(Exercise) Extract the data exactly, missing nothing.

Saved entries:
※ ※ ※

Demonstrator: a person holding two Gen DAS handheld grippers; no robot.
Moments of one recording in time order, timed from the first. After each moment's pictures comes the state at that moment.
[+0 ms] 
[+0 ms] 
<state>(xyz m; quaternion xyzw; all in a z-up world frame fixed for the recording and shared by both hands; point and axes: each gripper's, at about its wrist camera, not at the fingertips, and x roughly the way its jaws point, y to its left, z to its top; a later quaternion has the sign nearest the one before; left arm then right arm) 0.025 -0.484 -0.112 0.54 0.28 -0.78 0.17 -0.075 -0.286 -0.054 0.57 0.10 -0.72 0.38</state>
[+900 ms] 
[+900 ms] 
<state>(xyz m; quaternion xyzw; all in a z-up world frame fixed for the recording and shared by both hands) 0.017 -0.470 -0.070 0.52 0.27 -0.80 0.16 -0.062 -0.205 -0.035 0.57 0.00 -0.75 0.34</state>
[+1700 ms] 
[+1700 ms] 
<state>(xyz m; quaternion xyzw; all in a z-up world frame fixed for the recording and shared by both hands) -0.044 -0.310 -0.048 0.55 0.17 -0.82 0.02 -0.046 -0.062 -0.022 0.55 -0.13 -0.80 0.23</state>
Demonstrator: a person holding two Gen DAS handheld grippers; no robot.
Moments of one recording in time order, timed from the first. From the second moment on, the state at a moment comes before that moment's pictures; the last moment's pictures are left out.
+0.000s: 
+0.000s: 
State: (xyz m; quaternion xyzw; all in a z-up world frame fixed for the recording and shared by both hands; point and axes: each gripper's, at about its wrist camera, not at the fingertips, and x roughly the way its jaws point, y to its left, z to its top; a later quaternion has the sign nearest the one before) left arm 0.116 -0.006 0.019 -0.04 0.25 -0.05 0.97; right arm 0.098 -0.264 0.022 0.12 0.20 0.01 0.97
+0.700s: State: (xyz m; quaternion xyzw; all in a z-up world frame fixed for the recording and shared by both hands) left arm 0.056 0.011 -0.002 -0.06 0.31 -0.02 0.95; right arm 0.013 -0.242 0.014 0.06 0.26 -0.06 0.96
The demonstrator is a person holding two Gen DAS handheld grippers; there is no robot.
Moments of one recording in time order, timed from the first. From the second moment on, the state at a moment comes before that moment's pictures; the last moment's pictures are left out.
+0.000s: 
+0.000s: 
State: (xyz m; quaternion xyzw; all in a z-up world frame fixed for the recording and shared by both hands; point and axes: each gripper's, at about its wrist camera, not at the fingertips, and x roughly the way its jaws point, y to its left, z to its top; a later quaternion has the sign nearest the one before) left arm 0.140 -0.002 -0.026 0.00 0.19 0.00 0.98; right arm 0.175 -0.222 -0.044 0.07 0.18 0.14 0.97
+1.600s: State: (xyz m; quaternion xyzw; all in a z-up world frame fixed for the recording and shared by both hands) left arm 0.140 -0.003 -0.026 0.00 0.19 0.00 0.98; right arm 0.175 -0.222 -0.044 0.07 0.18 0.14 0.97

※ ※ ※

(Expected output)
Demonstrator: a person holding two Gen DAS handheld grippers; no robot.
Moments of one recording in time order, timed from the first. After each moment's pictures comes the state at that moment.
[+0 ms] 
[+0 ms] 
<state>(xyz m; quaternion xyzw; all in a z-up world frame fixed for the recording and shared by both hands; point and axes: each gripper's, at about its wrist camera, not at the fingertips, and x roughly the way its jaws point, y to its left, z to its top; a later quaternion has the sign nearest the one before; left arm then right arm) 0.025 -0.484 -0.112 0.54 0.28 -0.78 0.17 -0.075 -0.286 -0.054 0.57 0.10 -0.72 0.38</state>
[+900 ms] 
[+900 ms] 
<state>(xyz m; quaternion xyzw; all in a z-up world frame fixed for the recording and shared by both hands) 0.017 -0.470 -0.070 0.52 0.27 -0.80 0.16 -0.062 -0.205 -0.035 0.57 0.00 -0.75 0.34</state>
[+1700 ms] 
[+1700 ms] 
<state>(xyz m; quaternion xyzw; all in a z-up world frame fixed for the recording and shared by both hands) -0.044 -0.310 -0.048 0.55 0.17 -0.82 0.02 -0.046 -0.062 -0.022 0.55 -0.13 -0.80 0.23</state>
Demonstrator: a person holding two Gen DAS handheld grippers; no robot.
Moments of one recording in time order, timed from the first. From the second moment on, the state at a moment comes before that moment's pictures; the last moment's pictures are left out.
+0.000s: 
+0.000s: 
State: (xyz m; quaternion xyzw; all in a z-up world frame fixed for the recording and shared by both hands; point and axes: each gripper's, at about its wrist camera, not at the fingertips, and x roughly the way its jaws point, y to its left, z to its top; a later quaternion has the sign nearest the one before) left arm 0.116 -0.006 0.019 -0.04 0.25 -0.05 0.97; right arm 0.098 -0.264 0.022 0.12 0.20 0.01 0.97
+0.700s: State: (xyz m; quaternion xyzw; all in a z-up world frame fixed for the recording and shared by both hands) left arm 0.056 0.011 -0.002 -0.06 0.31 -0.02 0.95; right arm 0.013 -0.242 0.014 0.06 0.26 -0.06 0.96
The demonstrator is a person holding two Gen DAS handheld grippers; there is no robot.
Moments of one recording in time order, timed from the first. From the second moment on, the state at a moment comes before that moment's pictures; the last moment's pictures are left out.
+0.000s: 
+0.000s: 
State: (xyz m; quaternion xyzw; all in a z-up world frame fixed for the recording and shared by both hands; point and axes: each gripper's, at about its wrist camera, not at the fingertips, and x roughly the way its jaws point, y to its left, z to its top; a later quaternion has the sign nearest the one before) left arm 0.140 -0.002 -0.026 0.00 0.19 0.00 0.98; right arm 0.175 -0.222 -0.044 0.07 0.18 0.14 0.97
+1.600s: State: (xyz m; quaternion xyzw; all in a z-up world frame fixed for the recording and shared by both hands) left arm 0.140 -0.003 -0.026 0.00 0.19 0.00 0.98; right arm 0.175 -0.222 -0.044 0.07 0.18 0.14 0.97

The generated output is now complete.